**WHAT THE EXERCISE ASKS:**
Pictures left aside, return the lines below exactly, from the one with "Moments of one" to the end, including both ends.

----- PROVIDED DATA -----

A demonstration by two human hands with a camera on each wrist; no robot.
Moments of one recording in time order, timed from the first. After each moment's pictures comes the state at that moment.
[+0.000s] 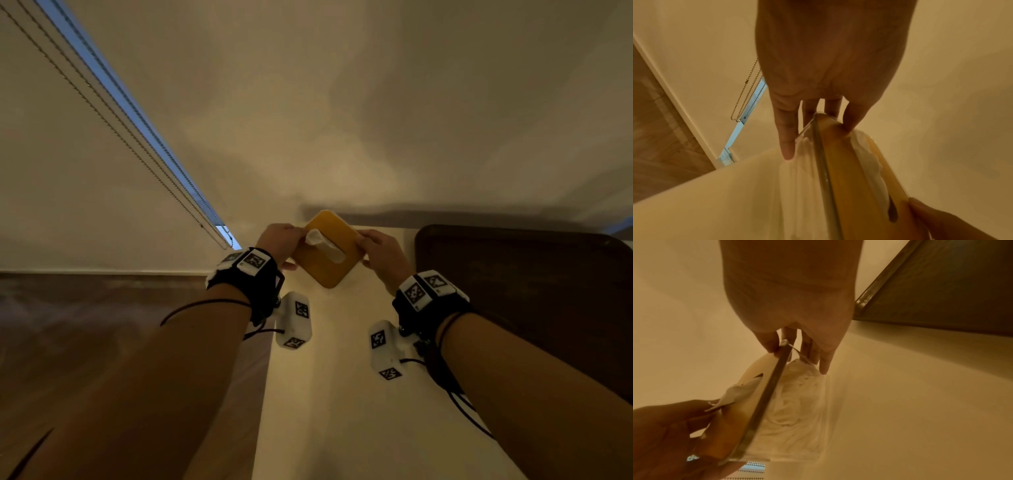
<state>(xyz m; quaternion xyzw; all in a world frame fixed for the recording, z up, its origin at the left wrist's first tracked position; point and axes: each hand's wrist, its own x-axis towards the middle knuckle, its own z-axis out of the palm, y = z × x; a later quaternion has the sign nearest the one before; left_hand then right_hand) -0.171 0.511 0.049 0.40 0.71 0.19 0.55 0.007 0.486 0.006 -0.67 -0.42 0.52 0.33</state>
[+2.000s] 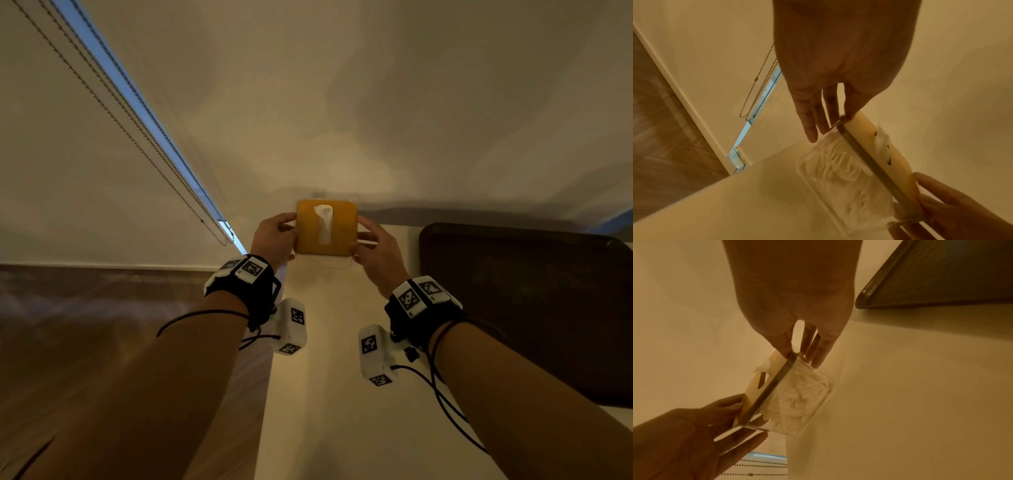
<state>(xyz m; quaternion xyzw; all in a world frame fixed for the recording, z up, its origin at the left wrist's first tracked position) -0.194 0.504 0.024 0.43 0.70 0.28 0.50 -0.015 0.474 0.002 -0.65 -0.43 0.50 0.37</state>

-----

**OUTPUT FOR THIS EXERCISE:**
Moments of one recording in time order, timed from the first. After each moment's pictures comes the state at that moment.
[+0.000s] 
<state>(xyz m; quaternion xyzw; all in a world frame fixed for the recording, z up, its origin at the left wrist's first tracked position; point and axes: each hand's wrist, its own x-axis towards the middle knuckle, its own z-axis out of the palm, y = z × x; a later quaternion has the sign nearest the one before; left_hand then right_hand) -0.171 0.511 0.049 0.40 0.71 0.19 0.55 0.007 0.486 0.006 -0.67 -0.42 0.52 0.33</state>
[+2.000s] 
<state>(xyz m; quaternion xyzw; all in a world frame fixed for the recording, z up, its origin at the left wrist's first tracked position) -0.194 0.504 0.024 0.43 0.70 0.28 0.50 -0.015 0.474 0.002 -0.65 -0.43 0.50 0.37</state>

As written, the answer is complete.